The field of robotics, while taking over factories and a lot of other manual labor, is still experimental in many areas. In a branch of biorobotics, researchers are working on machines that imitate the movements of animals in order to both improve the way machines move and to understand the way animals do it. Although we may never need a robot jellyfish, the development of one is more than just a cool project.
1. Robot Octopus Tentacles
The octopus with its soft and flexible tentacles is a marvel of locomotion and manipulation. The Octopus Project hopes to mimic those qualities in a machine. They’ve not quite made a complete soft robot octopus yet, but they’ve got the tentacles figured out.

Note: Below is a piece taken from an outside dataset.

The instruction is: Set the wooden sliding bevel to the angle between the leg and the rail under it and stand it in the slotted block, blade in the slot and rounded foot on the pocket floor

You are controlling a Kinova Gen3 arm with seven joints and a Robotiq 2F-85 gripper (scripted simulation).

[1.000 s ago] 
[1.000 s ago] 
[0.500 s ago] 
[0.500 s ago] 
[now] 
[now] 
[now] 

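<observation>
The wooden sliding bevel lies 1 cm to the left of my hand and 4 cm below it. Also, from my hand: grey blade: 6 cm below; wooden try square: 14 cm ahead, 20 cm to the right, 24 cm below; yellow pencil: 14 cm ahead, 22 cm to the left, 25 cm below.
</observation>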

2. Robot Zebrafish Attracts Mates
Researchers at the Polytechnic Institute of New York University (NYU-Poly) using robot fish have shed light on how fish socialize. First, they built a fish that moves like a golden shiner fish. Despite the fact that it was just a shape and didn't even have color, live fish reacted to the robot's movements. Researchers found that the robot fish became a leader of a school of fish when its tail moved at a certain frequency. A later fish was designed to look like a fertile female zebrafish, except much larger than life size. Other zebrafish were attracted to the robot, both because of its appearance and its movement, but in the dark the real fish were a bit put off by the sound of the robot's motor.
3. Robo Jellyfish Swims and Floats
Robojelly, new from SyFy! That’s what it sounds like… but this is real. A team at Virginia Tech has developed a robot based on the movement of a jellyfish. They named the resulting mechanism Robojelly, and it should eventually be able to run completely on the power of seawater!

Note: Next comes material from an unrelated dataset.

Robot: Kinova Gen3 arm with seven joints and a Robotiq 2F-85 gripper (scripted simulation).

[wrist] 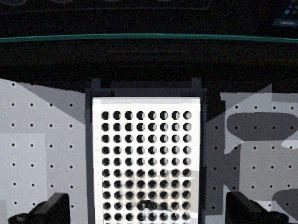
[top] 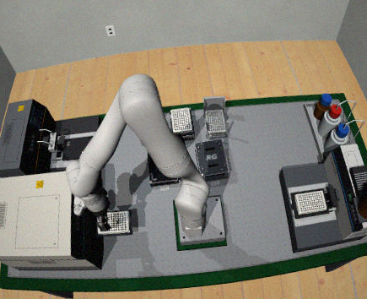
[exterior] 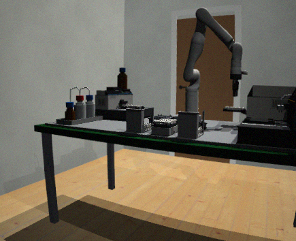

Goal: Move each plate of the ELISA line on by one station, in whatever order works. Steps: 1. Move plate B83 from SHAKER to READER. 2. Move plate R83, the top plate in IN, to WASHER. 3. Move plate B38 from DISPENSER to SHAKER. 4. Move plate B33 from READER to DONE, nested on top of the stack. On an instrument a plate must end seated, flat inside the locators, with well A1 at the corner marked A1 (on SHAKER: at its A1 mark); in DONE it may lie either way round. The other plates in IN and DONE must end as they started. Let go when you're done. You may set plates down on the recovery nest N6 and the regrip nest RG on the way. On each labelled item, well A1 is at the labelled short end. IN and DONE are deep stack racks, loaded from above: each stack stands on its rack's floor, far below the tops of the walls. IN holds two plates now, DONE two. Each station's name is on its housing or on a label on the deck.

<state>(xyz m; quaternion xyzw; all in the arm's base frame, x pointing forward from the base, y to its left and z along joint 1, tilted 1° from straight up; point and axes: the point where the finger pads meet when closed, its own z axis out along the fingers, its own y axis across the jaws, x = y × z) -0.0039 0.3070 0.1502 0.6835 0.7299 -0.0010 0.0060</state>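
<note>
The dark reader tray lies 9 cm below my hand. The rest, counted from my hand: N6 nest (29 cm ahead, 18 cm to the right, 17 cm below); washer tray (36 cm ahead, 19 cm to the left, 11 cm below); white reader housing (29 cm to the left, 4 cm above, 2 cm behind).
</note>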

4. Robot Lamprey Wriggles Like an Eel
Lampetra is an acronym for "Life-like artifacts for motor-postural experiments and development of new control technologies inspired by rapid animal locomotion." In other words, a project to recreate the way animals move in robot form. They are studying both salamanders and eels. See the progress in a series of videos.
5. Robot Seagull Flies Like a Bird
The German company Festo is developing a robot bird, modeled on a seagull. The SmartBird flies by flapping its wings, steers, and lands on its own. See some animated concept videos of the bird in action.
6. Soft Robot Creeps Like a Worm
It may look like a simple piece of plastic, but this robot has the moves! In fact, that’s what it is for--to test out news ways for a robot to move. Developed by researchers at Harvard University, this soft robot was inspired by the movements of squid and worms.
7. Stickybot Climbs Like a Gecko
Stanford University's RiSE team built Stickybot, a climbing robot with feet designed like a gecko's peculiarly textured feet. The concept is dry adhesion, harnessing microscopic stalks on the surface of the feet. They are now working on Stickybot III, with several improvements over the earlier models.